## Aim of the exercise
If a line below holds the word "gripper", count it; then say how many such lines there are and nothing else.

## Exercise data
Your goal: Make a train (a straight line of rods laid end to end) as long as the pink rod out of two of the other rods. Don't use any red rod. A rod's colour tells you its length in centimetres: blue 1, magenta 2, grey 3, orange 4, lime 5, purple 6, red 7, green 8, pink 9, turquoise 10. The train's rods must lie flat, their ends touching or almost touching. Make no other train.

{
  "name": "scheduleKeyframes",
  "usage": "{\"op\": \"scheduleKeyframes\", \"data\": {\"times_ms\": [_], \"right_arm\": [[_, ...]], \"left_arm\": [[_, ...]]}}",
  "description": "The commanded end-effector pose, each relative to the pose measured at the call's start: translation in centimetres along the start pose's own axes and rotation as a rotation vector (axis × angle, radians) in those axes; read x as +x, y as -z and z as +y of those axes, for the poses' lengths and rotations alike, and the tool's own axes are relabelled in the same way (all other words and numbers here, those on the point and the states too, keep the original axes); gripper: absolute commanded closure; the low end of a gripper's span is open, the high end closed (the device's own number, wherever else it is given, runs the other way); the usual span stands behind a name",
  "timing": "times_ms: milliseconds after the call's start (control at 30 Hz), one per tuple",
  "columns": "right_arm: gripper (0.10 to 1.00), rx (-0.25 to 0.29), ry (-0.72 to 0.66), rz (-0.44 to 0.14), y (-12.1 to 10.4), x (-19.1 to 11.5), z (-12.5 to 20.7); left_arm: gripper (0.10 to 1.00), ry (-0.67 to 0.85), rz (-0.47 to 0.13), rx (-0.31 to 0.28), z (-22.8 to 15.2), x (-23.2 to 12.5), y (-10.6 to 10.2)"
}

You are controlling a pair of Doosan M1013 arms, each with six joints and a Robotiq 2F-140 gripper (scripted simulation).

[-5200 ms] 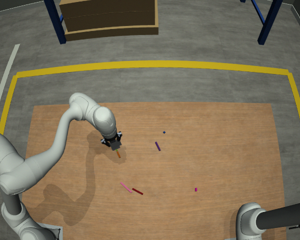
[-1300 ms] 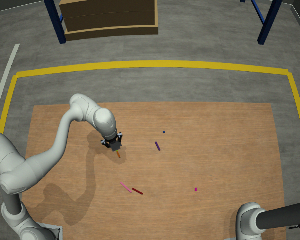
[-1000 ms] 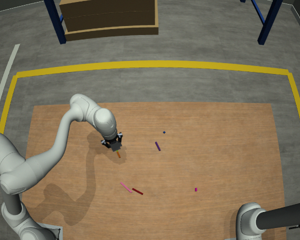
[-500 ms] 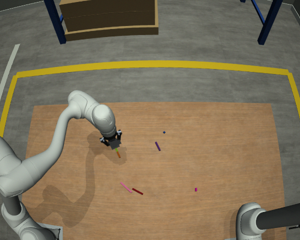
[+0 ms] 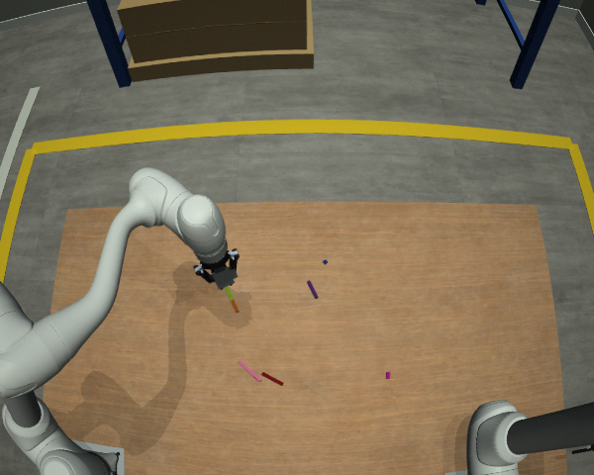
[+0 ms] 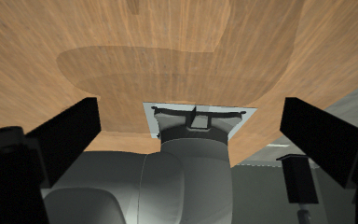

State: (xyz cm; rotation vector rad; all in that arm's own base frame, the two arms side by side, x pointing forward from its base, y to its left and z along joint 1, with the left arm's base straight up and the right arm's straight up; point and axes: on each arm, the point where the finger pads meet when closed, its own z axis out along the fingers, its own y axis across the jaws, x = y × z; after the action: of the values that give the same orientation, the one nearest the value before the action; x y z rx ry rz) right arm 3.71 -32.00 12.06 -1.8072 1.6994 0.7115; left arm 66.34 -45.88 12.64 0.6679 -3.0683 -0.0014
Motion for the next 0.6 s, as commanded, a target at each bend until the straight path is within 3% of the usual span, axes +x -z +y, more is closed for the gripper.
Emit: {"op": "scheduleKeyframes", "data": {"times_ms": [0,100,133,567], "right_arm": [[0.098,0.000,0.000,0.001,0.05,0.00,-0.01],[0.098,0.000,0.000,0.001,0.05,0.00,-0.01],[0.098,0.000,0.000,0.001,0.05,0.00,-0.01],[0.098,0.000,0.000,0.001,0.05,0.00,-0.01]], "left_arm": [[0.867,0.000,-0.001,0.001,-0.03,-0.03,0.24],[0.867,0.000,-0.001,0.001,-0.03,-0.03,0.24],[0.098,0.000,-0.001,0.001,-0.03,-0.03,0.24],[0.098,0.000,-0.001,0.001,-0.03,-0.03,0.24]]}}
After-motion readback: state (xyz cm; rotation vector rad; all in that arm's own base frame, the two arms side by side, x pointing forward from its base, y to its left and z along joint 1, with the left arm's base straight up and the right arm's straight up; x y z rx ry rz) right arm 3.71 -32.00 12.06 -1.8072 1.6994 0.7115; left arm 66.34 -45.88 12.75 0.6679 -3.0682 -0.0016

## Output for this exercise
4